When do LocalActivity markers become fully durable?

I’ve read through the documentation/forums regarding LocalActiviies, as well as made some anecdotal observations from event histories. I’ve come to the conclusion that LocalActivities themselves do not demarcate a fully durable marker beyond the local worker instance, but rather ride on top of other events such as the completion of the current task. Is this accurate?

To put it more concretely, say I have a simple Workflow with 2 sequential activities where the second depends on the output of the first. If these are implemented as normal activities, the marker for activity 1 is naturally fully durable in the Temporal backend before the task for activity 2 is scheduled.

However, if they are LocalActivities, the markers for Activity 1 and 2 are queued up within the worker and are not sent to Temporal until, in this case, the workflow completes. Some failure scenarios may in fact re-invoke the Activities during replay. For instance, if the failure is in the worker after the local activities complete but before the worker completes the task.

Do I have this right?

That is correct, when you schedule a local activity, the SDK will immediately try to run it and schedule a local timer to a little less than the workflow task timeout. It will send any commands generated while processing the workflow task as soon as there is no more local activities to run or the timer elapses. Note that incomplete local activities are not recorded in history.

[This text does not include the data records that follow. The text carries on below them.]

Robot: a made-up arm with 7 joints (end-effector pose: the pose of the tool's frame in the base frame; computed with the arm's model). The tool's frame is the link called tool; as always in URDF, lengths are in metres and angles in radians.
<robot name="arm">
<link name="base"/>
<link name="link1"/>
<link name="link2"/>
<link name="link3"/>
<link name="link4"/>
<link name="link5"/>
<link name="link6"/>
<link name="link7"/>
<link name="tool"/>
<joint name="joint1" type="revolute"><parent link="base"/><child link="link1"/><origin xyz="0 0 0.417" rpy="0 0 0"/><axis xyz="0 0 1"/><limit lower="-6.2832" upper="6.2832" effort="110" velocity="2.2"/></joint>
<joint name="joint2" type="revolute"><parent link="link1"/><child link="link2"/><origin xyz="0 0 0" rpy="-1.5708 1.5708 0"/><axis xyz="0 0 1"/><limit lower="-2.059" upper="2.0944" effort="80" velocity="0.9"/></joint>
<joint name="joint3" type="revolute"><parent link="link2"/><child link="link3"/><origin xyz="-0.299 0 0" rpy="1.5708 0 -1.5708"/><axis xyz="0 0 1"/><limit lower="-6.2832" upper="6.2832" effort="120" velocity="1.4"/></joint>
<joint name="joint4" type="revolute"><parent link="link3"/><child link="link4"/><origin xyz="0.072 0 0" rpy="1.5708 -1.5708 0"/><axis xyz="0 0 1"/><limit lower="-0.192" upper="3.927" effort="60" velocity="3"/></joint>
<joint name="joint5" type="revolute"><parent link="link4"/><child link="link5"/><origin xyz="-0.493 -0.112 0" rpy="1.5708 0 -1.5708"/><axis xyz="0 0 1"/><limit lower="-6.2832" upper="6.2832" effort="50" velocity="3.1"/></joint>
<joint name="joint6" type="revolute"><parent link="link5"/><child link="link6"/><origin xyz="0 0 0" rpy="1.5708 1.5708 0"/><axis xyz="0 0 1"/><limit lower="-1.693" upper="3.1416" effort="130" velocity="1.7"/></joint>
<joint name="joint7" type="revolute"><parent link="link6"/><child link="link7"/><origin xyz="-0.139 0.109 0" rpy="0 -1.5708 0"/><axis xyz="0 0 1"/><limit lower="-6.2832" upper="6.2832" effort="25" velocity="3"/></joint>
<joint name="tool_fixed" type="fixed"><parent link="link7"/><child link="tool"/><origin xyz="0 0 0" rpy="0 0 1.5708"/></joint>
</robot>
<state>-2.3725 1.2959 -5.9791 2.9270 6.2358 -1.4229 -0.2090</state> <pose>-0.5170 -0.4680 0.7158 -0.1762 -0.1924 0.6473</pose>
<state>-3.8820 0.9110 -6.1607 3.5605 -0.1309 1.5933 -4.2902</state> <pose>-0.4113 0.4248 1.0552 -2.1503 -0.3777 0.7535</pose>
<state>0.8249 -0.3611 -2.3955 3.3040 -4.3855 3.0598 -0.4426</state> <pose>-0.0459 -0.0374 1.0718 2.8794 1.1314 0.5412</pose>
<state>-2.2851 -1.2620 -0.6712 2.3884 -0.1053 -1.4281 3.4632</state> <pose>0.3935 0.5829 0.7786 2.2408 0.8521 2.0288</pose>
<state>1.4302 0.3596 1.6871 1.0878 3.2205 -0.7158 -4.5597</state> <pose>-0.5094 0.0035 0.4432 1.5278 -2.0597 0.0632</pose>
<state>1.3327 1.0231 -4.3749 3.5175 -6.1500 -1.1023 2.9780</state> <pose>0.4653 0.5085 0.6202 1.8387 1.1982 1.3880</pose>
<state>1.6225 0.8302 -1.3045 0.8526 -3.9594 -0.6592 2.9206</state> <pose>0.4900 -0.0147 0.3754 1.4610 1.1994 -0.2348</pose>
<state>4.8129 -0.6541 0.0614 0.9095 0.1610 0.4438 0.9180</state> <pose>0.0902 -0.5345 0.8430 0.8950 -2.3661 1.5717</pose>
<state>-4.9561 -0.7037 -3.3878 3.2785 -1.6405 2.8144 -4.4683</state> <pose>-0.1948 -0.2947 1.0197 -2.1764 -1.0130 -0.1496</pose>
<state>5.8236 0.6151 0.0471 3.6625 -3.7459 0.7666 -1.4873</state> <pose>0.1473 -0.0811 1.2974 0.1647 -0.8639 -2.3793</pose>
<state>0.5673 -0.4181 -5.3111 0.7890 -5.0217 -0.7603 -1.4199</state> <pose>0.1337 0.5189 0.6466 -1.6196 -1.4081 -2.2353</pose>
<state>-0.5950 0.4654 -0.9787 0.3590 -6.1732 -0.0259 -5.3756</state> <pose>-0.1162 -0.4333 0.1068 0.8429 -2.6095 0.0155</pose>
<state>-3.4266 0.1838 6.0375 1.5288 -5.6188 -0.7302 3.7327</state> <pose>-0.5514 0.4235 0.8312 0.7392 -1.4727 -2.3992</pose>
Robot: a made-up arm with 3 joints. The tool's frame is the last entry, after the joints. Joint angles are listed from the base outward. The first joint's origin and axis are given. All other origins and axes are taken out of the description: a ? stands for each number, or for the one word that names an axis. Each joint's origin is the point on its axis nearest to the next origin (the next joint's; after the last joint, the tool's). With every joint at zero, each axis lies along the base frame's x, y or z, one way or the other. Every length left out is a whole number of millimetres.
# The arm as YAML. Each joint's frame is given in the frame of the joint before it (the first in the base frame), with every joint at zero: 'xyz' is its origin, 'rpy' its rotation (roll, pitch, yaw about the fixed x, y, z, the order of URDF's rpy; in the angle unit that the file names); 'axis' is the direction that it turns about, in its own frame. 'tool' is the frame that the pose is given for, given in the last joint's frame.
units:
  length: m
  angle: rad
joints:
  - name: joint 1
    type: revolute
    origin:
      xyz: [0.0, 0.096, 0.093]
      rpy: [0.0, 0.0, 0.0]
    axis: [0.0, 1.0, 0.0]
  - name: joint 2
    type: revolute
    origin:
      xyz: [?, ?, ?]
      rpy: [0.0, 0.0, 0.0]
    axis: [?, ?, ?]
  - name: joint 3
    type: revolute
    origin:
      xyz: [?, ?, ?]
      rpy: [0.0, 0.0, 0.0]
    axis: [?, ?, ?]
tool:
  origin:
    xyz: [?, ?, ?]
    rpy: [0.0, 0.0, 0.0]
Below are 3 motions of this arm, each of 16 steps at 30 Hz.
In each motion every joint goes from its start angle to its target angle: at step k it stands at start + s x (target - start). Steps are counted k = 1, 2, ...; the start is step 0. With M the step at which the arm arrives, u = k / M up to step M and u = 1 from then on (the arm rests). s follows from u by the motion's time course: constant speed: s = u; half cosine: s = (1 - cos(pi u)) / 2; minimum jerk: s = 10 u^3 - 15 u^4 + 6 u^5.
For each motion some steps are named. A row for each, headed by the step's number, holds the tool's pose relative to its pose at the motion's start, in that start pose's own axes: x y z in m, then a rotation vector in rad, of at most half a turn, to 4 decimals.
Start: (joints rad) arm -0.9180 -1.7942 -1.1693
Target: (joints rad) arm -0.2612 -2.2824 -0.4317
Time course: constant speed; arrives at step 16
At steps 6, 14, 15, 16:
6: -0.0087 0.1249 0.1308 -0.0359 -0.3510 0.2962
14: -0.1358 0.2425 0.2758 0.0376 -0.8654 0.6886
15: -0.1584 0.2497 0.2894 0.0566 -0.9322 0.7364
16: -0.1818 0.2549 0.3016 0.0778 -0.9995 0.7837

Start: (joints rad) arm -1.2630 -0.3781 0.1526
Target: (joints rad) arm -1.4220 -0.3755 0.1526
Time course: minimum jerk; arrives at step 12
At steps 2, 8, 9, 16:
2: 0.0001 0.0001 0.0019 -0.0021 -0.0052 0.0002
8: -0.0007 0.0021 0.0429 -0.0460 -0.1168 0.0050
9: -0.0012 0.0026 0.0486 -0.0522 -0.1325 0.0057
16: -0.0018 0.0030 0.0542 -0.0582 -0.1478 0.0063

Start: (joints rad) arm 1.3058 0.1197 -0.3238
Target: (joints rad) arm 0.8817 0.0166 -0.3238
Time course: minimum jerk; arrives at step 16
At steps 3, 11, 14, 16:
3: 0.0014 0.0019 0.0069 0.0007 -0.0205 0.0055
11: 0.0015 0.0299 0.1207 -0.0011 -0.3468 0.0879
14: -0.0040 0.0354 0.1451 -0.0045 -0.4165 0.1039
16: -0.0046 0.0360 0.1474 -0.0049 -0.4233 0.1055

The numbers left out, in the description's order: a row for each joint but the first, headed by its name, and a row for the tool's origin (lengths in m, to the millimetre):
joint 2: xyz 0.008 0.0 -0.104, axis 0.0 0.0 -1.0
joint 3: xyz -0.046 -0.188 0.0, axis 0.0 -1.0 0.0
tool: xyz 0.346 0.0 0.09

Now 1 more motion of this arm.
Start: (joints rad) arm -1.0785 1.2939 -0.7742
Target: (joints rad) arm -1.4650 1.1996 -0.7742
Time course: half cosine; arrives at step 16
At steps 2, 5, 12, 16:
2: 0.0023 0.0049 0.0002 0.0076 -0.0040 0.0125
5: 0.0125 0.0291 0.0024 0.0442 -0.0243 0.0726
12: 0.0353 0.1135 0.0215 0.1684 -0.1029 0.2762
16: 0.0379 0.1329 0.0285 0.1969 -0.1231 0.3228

Thanks for confirming @bergundy. At least for my use cases, having the activity marker be durable before return is important for correctness, so I’ll switch back to regular activities. It turns out that I was fooled initially into thinking normal activities performed materially worse for my use case (high-bandwidth) but I think I was being subject to the difference in timeout/retry behavior. Once I adjusted my timeouts for regular activities, the high-bandwidth use-case performs fine with normal activities, and I acquire the important durability property.

It does make me wonder how useful LocalActivities are in the face of the durability limitations. I’m sure I am just lacking imagination outside of my own use, but here are a few ways I can think of to enhance them at least for use cases similar to mine:

  1. Have an optional flag on the existing LocalActivity interface for recording the marker before the function returns
  2. Introducing a new semantic for invoking local-like activities but with durability guarantees.
  3. Introducing a barrier function that allows the workflow to explicitly indicate durability points (such as after invoking 1 or more local activities.

Having any of these options would have the benefits of LocalActivities when I know my local node has the activity code available and is short-lived. I.e. I can avoid the scheduling/data-movement penalty but yet still get the Temporal durability that makes the platform so powerful.

For (3), I wonder if using the existing await(true) would work?

The idea of letting users control durability for local SDK work (currently only activities) has come in internal discussions before. It’s really a tradeoff between latency/throughput and durability.
Since Temporal is a general purpose execution platform I think we have no choice but to give this control to the user eventually, I’m not sure what the API would look like though.